**Assignment**
All lines of the material must be output verbatim.

**Data to examine**
::::::::
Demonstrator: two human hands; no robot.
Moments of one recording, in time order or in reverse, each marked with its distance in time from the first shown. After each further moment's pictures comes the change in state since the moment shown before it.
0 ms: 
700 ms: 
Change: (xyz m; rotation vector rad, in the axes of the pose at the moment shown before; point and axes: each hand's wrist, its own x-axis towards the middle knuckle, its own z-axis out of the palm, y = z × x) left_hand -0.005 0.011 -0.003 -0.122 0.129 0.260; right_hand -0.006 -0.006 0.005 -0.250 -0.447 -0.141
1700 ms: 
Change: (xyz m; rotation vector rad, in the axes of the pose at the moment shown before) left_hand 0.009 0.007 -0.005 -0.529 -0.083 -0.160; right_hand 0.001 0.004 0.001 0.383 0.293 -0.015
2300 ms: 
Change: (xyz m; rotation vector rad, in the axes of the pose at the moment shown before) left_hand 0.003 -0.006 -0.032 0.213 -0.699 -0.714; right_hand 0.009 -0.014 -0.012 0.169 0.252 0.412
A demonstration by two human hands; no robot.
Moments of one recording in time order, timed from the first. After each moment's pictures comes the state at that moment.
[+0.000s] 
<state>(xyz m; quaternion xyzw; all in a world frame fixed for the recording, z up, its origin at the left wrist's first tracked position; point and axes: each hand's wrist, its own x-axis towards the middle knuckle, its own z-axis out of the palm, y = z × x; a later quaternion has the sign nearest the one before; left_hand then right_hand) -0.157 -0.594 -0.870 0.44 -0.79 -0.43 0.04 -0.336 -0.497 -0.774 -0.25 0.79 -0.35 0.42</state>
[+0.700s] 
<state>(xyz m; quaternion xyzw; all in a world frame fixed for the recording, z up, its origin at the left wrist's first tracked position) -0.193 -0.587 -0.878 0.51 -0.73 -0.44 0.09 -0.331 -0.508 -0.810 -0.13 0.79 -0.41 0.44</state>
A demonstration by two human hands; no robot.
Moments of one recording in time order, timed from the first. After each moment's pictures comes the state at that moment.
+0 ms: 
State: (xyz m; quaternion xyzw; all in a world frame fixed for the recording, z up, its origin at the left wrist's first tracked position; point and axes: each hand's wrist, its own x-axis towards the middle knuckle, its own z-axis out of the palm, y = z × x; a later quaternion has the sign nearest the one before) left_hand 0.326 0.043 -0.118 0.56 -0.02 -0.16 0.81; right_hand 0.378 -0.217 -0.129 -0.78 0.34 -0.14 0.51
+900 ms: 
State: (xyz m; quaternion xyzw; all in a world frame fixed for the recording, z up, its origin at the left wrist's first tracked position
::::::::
**Completed task**
Demonstrator: two human hands; no robot.
Moments of one recording, in time order or in reverse, each marked with its distance in time from the first shown. After each further moment's pictures comes the change in state since the moment shown before it.
0 ms: 
700 ms: 
Change: (xyz m; rotation vector rad, in the axes of the pose at the moment shown before; point and axes: each hand's wrist, its own x-axis towards the middle knuckle, its own z-axis out of the palm, y = z × x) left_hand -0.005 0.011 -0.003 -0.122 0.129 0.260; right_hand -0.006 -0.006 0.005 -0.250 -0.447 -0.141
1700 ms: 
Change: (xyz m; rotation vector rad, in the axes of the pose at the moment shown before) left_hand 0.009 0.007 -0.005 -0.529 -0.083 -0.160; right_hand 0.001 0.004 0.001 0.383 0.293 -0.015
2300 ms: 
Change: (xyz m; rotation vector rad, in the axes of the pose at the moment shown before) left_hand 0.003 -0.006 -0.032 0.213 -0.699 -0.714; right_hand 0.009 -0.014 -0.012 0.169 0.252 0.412
A demonstration by two human hands; no robot.
Moments of one recording in time order, timed from the first. After each moment's pictures comes the state at that moment.
[+0.000s] 
<state>(xyz m; quaternion xyzw; all in a world frame fixed for the recording, z up, its origin at the left wrist's first tracked position; point and axes: each hand's wrist, its own x-axis towards the middle knuckle, its own z-axis out of the palm, y = z × x; a later quaternion has the sign nearest the one before; left_hand then right_hand) -0.157 -0.594 -0.870 0.44 -0.79 -0.43 0.04 -0.336 -0.497 -0.774 -0.25 0.79 -0.35 0.42</state>
[+0.700s] 
<state>(xyz m; quaternion xyzw; all in a world frame fixed for the recording, z up, its origin at the left wrist's first tracked position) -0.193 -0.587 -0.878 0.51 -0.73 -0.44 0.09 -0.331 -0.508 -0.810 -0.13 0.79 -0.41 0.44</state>
A demonstration by two human hands; no robot.
Moments of one recording in time order, timed from the first. After each moment's pictures comes the state at that moment.
+0 ms: 
State: (xyz m; quaternion xyzw; all in a world frame fixed for the recording, z up, its origin at the left wrist's first tracked position; point and axes: each hand's wrist, its own x-axis towards the middle knuckle, its own z-axis out of the palm, y = z × x; a later quaternion has the sign nearest the one before) left_hand 0.326 0.043 -0.118 0.56 -0.02 -0.16 0.81; right_hand 0.378 -0.217 -0.129 -0.78 0.34 -0.14 0.51
+900 ms: 
State: (xyz m; quaternion xyzw; all in a world frame fixed for the recording, z up, its origin at the left wrist's first tracked position

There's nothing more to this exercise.